Earlier this year, Biden’s campaign coffers were running on empty. He entered the general election campaign at a decided disadvantage to Trump, who had spent virtually his entire presidency amassing a campaign war chest that approached a billion dollars.
From April onward, however, the Biden campaign transformed itself into a fundraising juggernaut, and – in part because of profligacy on the part of the Trump campaign – ended up in a much stronger financial position than his opponent. At the beginning of October, the Biden campaign had $144m more cash on hand than the Trump operation, allowing it to bury the Republicans in a torrent of television advertising in almost every key battleground state.
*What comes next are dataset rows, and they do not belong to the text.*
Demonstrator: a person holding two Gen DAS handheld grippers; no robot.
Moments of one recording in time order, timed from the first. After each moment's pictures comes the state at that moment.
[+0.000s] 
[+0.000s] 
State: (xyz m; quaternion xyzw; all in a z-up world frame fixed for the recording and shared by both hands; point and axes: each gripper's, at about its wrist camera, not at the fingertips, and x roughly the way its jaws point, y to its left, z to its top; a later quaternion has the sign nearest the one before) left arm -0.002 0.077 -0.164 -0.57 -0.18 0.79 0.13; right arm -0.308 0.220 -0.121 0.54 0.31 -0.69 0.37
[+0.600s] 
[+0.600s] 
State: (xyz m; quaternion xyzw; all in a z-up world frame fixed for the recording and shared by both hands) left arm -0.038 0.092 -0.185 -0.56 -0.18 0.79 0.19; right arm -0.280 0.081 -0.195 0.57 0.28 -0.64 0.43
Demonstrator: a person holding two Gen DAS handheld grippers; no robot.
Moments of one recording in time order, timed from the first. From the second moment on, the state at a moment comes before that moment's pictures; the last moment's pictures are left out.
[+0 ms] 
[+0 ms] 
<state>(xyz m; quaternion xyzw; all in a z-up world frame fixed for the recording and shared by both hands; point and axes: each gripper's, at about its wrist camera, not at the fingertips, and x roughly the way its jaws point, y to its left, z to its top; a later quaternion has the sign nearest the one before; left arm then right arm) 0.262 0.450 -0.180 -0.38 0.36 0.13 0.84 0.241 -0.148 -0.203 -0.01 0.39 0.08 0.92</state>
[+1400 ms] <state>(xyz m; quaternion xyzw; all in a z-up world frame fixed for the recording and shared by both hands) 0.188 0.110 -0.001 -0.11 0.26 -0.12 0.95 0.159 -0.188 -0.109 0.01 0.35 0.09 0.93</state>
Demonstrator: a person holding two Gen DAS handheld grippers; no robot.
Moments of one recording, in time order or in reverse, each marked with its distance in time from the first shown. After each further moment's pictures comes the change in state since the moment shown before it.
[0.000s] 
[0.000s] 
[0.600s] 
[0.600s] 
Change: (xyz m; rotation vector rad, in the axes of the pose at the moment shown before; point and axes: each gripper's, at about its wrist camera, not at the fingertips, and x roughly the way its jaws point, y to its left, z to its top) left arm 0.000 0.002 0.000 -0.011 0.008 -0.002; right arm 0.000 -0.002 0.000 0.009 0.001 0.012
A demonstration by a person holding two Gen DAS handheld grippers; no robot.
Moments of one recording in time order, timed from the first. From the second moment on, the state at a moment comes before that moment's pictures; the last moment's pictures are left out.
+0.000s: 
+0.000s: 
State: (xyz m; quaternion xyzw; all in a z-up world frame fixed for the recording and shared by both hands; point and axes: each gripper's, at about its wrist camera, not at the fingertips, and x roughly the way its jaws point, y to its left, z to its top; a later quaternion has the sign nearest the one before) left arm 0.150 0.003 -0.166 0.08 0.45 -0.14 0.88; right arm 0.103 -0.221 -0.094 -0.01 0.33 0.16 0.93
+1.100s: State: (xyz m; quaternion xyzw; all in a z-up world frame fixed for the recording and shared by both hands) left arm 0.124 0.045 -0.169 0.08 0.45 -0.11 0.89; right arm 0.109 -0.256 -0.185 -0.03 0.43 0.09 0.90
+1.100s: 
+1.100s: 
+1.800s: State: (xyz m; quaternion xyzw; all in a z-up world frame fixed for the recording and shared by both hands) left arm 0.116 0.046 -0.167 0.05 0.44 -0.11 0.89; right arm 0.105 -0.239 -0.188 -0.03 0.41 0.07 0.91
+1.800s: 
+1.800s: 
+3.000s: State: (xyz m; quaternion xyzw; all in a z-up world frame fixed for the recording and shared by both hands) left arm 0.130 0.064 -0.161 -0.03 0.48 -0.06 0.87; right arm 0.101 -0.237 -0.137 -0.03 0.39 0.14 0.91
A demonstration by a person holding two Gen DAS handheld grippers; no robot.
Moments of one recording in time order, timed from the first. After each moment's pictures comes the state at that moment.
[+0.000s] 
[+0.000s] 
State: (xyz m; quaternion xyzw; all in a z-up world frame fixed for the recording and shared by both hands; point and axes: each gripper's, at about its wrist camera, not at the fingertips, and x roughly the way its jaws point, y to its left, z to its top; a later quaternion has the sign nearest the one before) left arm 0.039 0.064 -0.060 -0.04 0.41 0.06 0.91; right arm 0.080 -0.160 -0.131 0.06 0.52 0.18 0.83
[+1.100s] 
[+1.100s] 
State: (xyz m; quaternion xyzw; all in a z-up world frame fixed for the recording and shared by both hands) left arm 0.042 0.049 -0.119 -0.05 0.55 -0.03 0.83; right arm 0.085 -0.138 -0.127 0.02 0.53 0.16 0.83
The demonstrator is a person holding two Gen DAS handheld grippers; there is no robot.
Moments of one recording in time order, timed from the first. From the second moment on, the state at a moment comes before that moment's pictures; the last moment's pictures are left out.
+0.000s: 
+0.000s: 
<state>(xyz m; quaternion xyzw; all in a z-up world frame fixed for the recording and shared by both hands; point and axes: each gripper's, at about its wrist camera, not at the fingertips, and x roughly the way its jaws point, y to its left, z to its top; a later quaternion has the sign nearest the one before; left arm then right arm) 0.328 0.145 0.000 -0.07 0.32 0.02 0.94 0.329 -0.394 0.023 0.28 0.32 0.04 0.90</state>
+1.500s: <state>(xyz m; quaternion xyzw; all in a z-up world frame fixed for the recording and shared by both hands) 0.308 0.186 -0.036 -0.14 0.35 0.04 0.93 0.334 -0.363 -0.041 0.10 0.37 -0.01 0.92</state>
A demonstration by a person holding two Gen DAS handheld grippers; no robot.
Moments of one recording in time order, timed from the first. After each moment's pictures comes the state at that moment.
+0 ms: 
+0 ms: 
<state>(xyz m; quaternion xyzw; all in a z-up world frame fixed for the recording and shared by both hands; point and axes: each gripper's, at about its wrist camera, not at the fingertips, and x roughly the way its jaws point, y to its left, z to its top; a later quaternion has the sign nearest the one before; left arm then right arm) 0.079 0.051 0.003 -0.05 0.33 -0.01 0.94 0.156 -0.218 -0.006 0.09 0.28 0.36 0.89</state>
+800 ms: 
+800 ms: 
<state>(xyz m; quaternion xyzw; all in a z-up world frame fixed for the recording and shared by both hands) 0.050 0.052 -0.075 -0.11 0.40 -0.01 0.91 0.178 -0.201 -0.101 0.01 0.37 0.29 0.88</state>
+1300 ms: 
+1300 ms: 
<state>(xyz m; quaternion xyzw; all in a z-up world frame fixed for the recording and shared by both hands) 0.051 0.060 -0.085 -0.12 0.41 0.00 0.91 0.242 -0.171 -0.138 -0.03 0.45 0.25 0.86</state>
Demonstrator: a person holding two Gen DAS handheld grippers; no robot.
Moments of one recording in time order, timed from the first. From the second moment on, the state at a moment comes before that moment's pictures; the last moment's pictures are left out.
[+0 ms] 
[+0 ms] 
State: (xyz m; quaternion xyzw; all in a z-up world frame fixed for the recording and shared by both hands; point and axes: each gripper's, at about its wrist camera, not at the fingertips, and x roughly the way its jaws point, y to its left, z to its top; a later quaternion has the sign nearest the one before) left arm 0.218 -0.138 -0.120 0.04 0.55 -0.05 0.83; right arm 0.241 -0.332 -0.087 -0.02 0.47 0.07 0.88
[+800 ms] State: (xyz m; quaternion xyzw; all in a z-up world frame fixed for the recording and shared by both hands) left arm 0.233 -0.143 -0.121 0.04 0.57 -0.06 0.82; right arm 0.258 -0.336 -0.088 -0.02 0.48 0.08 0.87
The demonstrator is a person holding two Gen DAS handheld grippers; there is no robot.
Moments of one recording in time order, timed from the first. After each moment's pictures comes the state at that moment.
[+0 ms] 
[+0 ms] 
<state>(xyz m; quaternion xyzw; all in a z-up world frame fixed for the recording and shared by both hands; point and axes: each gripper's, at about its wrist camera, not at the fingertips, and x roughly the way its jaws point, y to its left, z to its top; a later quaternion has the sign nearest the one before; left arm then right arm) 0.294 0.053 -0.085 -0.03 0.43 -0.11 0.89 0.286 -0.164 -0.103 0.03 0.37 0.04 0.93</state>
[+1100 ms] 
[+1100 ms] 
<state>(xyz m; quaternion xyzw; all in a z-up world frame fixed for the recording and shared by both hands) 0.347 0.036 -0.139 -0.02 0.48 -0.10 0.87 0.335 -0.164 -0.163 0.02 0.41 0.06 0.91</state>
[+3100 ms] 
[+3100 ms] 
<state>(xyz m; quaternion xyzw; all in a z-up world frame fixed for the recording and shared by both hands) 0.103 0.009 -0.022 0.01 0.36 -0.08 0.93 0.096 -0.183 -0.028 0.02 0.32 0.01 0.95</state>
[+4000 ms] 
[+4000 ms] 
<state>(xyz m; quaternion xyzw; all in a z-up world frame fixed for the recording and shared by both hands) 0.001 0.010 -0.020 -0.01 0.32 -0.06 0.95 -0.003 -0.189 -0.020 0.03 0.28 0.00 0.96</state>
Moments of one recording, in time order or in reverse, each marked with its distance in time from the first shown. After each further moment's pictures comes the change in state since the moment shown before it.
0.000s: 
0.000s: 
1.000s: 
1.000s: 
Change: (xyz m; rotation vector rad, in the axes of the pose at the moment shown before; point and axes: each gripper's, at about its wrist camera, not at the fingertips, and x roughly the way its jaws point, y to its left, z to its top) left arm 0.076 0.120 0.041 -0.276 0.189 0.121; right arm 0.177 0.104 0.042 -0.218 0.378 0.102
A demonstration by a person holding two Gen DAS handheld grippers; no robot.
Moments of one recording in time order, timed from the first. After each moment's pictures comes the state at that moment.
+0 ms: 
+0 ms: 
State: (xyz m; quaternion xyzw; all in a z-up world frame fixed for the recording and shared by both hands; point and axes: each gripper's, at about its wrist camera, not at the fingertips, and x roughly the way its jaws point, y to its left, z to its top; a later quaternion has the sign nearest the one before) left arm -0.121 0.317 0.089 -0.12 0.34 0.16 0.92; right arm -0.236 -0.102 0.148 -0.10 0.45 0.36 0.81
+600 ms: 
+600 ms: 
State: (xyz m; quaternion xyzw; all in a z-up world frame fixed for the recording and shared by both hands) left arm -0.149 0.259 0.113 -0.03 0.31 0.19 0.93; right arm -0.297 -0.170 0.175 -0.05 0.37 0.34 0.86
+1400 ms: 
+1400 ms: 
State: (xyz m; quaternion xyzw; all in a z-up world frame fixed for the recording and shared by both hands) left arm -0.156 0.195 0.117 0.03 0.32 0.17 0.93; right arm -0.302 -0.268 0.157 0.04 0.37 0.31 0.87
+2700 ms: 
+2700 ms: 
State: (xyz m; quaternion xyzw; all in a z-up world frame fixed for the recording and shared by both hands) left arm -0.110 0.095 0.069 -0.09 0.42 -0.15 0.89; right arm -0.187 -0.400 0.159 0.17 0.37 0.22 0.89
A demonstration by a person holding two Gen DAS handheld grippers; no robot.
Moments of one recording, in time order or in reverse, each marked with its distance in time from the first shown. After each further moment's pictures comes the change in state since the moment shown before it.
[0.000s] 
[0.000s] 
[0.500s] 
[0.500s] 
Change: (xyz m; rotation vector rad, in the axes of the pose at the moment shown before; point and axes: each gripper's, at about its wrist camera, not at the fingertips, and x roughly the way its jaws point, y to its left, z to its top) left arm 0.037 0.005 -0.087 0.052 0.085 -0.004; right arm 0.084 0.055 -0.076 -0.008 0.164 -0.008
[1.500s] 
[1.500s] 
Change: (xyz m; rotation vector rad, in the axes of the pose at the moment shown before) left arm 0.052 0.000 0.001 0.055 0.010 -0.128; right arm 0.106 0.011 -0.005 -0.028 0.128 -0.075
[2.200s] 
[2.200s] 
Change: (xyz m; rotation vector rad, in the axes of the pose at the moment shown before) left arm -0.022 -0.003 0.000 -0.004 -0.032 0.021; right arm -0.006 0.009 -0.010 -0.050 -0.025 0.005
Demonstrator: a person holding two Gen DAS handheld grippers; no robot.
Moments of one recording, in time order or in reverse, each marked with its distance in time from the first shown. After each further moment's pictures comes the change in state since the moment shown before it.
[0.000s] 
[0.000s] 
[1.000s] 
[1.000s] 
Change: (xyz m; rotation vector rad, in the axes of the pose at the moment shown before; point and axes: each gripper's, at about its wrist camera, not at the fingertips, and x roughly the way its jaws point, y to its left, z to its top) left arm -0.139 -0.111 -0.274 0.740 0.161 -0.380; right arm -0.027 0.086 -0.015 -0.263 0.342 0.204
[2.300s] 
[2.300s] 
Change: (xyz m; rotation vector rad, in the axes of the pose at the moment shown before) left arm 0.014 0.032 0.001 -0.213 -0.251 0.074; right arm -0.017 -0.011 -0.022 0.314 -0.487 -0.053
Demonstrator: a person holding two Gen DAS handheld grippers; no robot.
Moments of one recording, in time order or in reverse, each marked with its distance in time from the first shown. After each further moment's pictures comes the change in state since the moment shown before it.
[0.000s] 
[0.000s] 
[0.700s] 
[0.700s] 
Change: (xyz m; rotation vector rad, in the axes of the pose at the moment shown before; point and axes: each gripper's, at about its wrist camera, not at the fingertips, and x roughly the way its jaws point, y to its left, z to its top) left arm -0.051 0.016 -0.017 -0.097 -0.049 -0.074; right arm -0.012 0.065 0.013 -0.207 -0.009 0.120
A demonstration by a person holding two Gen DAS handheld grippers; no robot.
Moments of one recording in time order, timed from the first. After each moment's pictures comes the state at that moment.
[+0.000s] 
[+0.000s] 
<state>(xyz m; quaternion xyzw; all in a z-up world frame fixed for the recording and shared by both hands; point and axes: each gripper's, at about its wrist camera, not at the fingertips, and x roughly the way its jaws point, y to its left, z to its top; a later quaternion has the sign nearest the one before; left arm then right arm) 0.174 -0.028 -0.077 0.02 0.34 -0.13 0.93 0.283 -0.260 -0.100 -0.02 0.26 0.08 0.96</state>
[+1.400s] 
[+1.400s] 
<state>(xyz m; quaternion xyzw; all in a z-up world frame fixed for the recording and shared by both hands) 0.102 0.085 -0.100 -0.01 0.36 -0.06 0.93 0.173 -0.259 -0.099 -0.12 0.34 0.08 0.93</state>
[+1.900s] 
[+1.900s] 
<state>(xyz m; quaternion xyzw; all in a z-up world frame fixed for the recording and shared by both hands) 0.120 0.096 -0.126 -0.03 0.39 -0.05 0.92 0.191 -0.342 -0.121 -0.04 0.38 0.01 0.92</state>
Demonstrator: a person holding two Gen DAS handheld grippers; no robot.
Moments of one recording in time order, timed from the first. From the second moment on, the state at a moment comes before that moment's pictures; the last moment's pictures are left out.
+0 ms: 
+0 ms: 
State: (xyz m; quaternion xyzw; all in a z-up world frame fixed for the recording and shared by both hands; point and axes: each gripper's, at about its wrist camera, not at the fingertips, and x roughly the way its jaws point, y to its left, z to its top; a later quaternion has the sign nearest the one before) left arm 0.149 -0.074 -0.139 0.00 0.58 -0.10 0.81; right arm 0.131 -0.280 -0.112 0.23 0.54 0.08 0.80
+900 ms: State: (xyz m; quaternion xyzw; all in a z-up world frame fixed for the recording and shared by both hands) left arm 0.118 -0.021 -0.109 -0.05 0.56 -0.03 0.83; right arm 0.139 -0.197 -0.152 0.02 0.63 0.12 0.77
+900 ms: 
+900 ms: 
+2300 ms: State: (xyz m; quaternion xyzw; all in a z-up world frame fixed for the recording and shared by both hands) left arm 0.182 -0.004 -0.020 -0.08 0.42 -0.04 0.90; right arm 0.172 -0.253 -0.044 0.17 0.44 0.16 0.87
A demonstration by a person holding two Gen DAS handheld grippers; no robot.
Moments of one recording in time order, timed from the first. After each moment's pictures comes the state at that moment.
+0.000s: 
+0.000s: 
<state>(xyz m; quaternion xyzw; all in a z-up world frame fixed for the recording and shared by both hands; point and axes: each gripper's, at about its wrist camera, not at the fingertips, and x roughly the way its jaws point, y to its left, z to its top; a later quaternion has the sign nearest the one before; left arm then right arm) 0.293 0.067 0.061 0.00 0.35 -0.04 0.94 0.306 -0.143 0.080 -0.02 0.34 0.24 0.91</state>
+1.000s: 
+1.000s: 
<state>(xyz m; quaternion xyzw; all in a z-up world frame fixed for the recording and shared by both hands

Money isn’t everything, of course. Four years ago, the Clinton campaign had a sizeable monetary lead over Trump’s shoestring operation.
But in 2020, when in-person campaigning was curtailed by coronavirus and Americans across the country spent considerably more time consuming media in their homes, Biden’s cash advantage let him reach voters and push his message out until the very end. It allowed him to expand the electoral map, putting money into what once seemed to be longshot states like Texas, Georgia, Ohio and Iowa. Most of those bets didn’t pay off, but he put Trump on the defence, flipping what was once reliably conservative Arizona and staying highly competitive in Georgia.
Money gives a campaign options and initiative – and Biden put his advantage to good use.